I am just old-fashioned enough to believe that certain actions really are inherently wrong. And the production and consumption of pornography would fall squarely into that category. It destroys relationships. It is corrosive to human souls. It reduces us to our most primal instincts rather than calling us to the full dignity of being human, to disciplining and training our impulses and locating them in appropriate contexts. It severs sex from human love and intimacy and trust and fidelity, a catastrophic detachment if ever there was one. It plunges human beings into shame.
And I am also just old-fashioned to believe that sometimes shame is entirely appropriate. Our souls have radar for harm, I think. We know this isn’t good for us. We know we were made for more than this. We know that human beings are not just animals sniffing around to satisfy urges. Until we ignore the warning signs for long enough. Until the shame that might save us recedes into a fog of consumeristic desire and our only remaining option is to reframe the story and pronounce ourselves liberated.
But at the end of it all, my strongest objections to porn are not about arguments (good as they may be) or evidence (as overwhelming as it might be). I have a sixteen-year-old daughter. And when I think about greedy, lust-fuelled men trawling around the internet consuming the bodies of girls her age (and, of course, far younger), I am filled with a rage that is difficult to express. I am not a violent man, but when I think about things like this, I think I could be. It grieves me that my daughter and so many other daughters are growing up in such sexually confused and confusing times.

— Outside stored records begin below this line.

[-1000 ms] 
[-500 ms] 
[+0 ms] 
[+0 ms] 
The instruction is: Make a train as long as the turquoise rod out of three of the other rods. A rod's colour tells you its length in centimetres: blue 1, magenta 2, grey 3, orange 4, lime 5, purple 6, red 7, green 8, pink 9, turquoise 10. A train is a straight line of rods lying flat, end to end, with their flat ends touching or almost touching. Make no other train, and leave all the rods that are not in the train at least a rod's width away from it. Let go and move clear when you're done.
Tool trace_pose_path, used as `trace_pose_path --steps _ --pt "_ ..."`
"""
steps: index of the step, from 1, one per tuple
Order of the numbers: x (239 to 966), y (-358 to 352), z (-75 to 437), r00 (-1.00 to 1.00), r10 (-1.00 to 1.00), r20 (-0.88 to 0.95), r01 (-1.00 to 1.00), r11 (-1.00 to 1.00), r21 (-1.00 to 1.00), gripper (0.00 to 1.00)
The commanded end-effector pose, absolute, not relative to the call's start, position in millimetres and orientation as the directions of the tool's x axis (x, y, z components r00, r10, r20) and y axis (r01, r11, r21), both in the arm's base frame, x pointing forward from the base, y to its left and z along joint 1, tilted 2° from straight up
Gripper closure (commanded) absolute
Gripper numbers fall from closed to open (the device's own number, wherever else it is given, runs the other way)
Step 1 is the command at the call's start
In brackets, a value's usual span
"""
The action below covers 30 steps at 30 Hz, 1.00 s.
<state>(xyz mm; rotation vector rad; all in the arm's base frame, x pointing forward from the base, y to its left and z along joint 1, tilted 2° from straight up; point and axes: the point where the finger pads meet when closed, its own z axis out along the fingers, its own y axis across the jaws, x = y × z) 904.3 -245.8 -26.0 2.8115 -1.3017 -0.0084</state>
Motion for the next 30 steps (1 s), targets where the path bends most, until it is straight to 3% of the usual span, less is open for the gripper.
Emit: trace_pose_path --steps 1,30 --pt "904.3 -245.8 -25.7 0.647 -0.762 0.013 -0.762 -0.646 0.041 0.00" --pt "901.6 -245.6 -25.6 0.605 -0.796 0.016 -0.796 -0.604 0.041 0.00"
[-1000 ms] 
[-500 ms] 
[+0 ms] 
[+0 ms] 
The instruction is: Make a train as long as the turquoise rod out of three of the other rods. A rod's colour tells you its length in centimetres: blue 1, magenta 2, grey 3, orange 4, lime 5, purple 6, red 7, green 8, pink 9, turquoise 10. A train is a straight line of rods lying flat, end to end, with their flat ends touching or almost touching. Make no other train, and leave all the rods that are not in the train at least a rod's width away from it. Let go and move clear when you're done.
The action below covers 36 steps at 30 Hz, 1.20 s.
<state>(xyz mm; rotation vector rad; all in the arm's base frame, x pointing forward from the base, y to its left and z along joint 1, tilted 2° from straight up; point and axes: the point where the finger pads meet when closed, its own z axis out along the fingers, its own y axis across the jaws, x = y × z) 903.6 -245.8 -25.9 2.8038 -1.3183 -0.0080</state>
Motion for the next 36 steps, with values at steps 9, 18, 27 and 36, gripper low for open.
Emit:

We can frame porn however we want. We can say that we’re enlightened because we can enjoy it responsibly. We can say we’re liberated because we’re not so stuffy about human bodies and nudity any more. We can chuckle and wink and nudge and envy Hugh Hefner his sexual playground. We can congratulate ourselves for being freed from the shackles of our benighted religious upbringings. But at the end of the day, there is no escaping the basic fact that pornography is the buying and selling of human bodies. Girls and young women with moms and dads who held them as babies and longed for good futures for them. Girls and young women with determined minds and hopes and fears and world-changing ambitions. Girls and young women that were created for so much more that stoking the ugly flames of lust and consumerism, for making rich men richer.
So, thanks for nothing, Hugh. Thanks for seizing a cultural moment to sell us the lie we have always wanted to hear. Thanks for giving giving us another outlet (as if we needed one) to commodify women and gratify ourselves. Thanks for giving us permission to tell ourselves that this represents progress. Enjoy your millions. You earned them.
Thanks for this article. You sum it all up nicely.
Unfortunately, there are praises being written about the man…that he was a revolutionary…that he helped us see the truth of sexual freedom…etc…thankfully, I think there is an awakening. Small pockets here and there, but it is happening. As the world becomes more enlightened about human trafficking, they are starting to see how porn affects that, affects our attitudes, and how damaging it actually can be (on so many levels).
Yes, absolutely. There is of course nothing remotely new about buying and selling sex, but porn—particularly in the digital age—has the capacity to warp and twist young minds (and old minds) in ways that I think might be unprecedented.
‘Until the shame that might save us recedes into a fog of consumeristic desire…’
I stopped at this point because my perception of shame was taking me to a very different place: One where it has become dulled into an aching inner abyss; dark and terrifying. This is the story of a heart-breaking number of girls and young women who have experienced the shame that comes from being ‘bought and sold as a commodity’ and effectively treated like dirt. Unfortunately, for every person who will not bear their own shame, there is another who does it for them. Which is why Jesus did what he did. To provide us with a way out of it all. Nothing ‘prudish’ about that. Just a profound understanding of what we are capable of doing to each other and where that gets us.
Enjoy your millions. You earned them.’ Perhaps the most profound statement in the whole blog.
Thanks, Ros. I hope it was clear in the post that the only shame that I was saying was appropriate is that of those doing doing the buying. The shame that girls and young women take on in this whole exploitative scenario is, of course, heartbreaking and completely misplaced.
‘I hope it was clear in the post that the only shame that I was saying was appropriate is that of those doing doing the buying.’ Yes, I think so. Certainly, I didn’t interpret you as saying anything else. But if you are worried about it, you could always add the word guilt in there somewhere, so as to make the distinction?